Installment sales and credit sales are quite similar. Each is a form of credit that provides a way for goods to be delivered and the payment for the goods to be deferred to a later date. However, there are two key differences between installment and credit sales: time to repay and collateral. While a credit sale is a short-term payment deferral option, an installment sale is generally stretched over many years. Collateral refers to the type of assets used to secure the credit.

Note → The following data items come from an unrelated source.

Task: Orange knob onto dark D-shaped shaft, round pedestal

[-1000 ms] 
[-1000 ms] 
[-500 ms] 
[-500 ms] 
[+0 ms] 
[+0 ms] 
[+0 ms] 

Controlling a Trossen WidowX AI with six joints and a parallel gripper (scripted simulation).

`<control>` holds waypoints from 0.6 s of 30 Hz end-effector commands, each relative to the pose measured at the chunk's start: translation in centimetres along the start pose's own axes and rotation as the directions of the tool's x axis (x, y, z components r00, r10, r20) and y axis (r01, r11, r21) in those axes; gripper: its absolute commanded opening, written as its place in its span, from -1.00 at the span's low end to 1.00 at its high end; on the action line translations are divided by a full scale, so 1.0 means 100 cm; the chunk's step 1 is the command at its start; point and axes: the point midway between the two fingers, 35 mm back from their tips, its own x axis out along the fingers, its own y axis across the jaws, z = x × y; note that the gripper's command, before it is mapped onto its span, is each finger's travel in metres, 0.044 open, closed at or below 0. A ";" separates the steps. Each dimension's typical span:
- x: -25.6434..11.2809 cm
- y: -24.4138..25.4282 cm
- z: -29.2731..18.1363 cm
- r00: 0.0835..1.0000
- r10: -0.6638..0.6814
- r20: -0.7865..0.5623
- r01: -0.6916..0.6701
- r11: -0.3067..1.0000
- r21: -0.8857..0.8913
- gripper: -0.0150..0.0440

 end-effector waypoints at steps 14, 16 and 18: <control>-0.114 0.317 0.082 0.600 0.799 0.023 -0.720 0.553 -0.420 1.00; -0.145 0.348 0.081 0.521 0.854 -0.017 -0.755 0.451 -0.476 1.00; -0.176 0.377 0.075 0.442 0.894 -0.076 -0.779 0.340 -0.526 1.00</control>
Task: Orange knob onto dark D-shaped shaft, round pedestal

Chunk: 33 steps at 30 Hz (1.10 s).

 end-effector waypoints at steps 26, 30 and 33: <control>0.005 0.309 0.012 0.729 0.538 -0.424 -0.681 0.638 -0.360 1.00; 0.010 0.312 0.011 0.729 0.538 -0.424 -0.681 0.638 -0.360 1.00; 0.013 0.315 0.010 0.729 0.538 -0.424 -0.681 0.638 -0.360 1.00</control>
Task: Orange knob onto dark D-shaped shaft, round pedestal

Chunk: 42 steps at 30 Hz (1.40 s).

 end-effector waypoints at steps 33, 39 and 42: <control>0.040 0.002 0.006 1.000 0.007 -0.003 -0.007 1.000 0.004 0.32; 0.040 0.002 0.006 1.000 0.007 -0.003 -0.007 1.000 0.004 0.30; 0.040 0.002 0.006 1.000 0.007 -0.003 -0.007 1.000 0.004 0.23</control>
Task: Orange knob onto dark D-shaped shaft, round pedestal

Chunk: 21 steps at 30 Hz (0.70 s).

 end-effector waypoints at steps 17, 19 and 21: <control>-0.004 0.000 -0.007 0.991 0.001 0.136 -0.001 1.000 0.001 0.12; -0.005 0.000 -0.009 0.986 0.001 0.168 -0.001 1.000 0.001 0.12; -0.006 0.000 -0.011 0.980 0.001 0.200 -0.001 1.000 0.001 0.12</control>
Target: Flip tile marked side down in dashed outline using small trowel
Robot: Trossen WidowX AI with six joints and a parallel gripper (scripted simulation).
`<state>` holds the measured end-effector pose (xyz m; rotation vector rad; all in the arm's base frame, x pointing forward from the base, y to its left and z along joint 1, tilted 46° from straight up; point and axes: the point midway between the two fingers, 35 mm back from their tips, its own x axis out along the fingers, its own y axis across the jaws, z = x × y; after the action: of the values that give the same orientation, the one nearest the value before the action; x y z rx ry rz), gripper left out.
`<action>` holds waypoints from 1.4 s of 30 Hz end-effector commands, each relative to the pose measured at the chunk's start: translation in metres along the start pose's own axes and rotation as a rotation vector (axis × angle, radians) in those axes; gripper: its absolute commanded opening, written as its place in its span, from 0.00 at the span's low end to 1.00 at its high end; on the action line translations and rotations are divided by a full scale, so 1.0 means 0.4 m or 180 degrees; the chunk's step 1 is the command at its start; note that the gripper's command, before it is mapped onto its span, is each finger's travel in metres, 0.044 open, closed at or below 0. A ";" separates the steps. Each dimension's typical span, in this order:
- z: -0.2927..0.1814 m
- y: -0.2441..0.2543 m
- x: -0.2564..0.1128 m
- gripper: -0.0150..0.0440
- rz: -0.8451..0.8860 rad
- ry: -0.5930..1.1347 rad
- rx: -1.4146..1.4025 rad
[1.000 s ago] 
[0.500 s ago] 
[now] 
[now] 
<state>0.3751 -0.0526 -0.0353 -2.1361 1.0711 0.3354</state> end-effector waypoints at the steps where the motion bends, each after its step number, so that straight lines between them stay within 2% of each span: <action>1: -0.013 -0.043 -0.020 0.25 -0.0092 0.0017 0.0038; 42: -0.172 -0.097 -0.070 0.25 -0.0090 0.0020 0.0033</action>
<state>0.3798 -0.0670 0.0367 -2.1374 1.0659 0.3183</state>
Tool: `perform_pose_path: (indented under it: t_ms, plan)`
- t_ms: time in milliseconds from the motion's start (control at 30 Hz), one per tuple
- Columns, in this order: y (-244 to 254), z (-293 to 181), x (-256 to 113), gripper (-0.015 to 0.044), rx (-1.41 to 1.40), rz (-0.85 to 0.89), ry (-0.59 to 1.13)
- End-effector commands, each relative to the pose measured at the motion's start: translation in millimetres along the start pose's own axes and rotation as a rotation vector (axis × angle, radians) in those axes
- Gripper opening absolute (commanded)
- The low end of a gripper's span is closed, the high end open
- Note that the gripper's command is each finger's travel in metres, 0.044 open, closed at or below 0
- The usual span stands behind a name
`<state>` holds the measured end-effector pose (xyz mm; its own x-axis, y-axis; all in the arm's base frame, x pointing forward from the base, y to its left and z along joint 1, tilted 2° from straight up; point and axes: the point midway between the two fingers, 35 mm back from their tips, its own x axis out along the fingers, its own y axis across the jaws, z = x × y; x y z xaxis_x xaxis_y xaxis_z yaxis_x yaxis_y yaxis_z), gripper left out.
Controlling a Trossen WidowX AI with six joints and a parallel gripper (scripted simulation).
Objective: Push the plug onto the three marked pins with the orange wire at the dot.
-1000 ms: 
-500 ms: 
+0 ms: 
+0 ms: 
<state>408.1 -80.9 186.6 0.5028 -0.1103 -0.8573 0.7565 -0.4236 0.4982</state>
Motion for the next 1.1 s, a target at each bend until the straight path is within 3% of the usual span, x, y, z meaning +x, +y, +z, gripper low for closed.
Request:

Credit Sales vs. Installment Sales

Credit sales are a way that businesses can offer customers a payment deferral option for a short period of time. The typical time frame for a credit sale is 90 days or less. Oftentimes, a discount is given on a credit sale if full payment is received within a specified number of days.

Key Takeaways

  • Installment sales and credit sales are types of credit arrangements that defer payments for goods to a later date.
  • The two key differences between installment and credits sales are the duration the credit is offered and the collateral used to back the credit.
  • Credit sales are typically of shorter duration and installment sales spread payments out over longer periods of time.
  • When a car dealer offers installment agreements to customers, the car is used as collateral for the credit.
  • A mortgage loan is another example of installment debt.

Credit sales are very common in the business world and dominate company-to-company transactions. Many companies use a combination of cash and credit sales and investors often try to distinguish between the two types in order to determine a firm's percentage of credit sales.

Installment sales also allow deferred payment, but there are no discounts for early payment. Installment sales encompass much longer time periods compared to credit sales. In addition, the seller maintains an ownership interest in the goods sold until the balance due is received in full. That is, the goods serve as collateral for the credit.

Examples of Credit and Installment Sales

If a company purchases inventory from a manufacturer in a credit sale with a 5/10 net 30 term, this means the company has 30 days to make the full payment; however, if payment is received within 10 days, the customer receives a 5 percent discount. A credit sale is also final, and ownership of the goods is transferred at the point of sale. There is no lingering interest in the goods or product from the seller.

When a buyer finances a purchase with an installment agreement, they are assuming installment debt. For example, few homebuyers can afford a home purchase with a single payment. Therefore, the cost of the home is amortized with monthly payments over 15 or 30-year payment schedules.

Car sales are another example. If a car is purchased from a dealer under a retail sales installment contract, the buyer makes payments on the vehicle directly to the dealer. The customer also names the dealer as an interested party on the title, so it is held for collateral. If the customer stops making payments, the dealer can repossess the vehicle as immediate payment.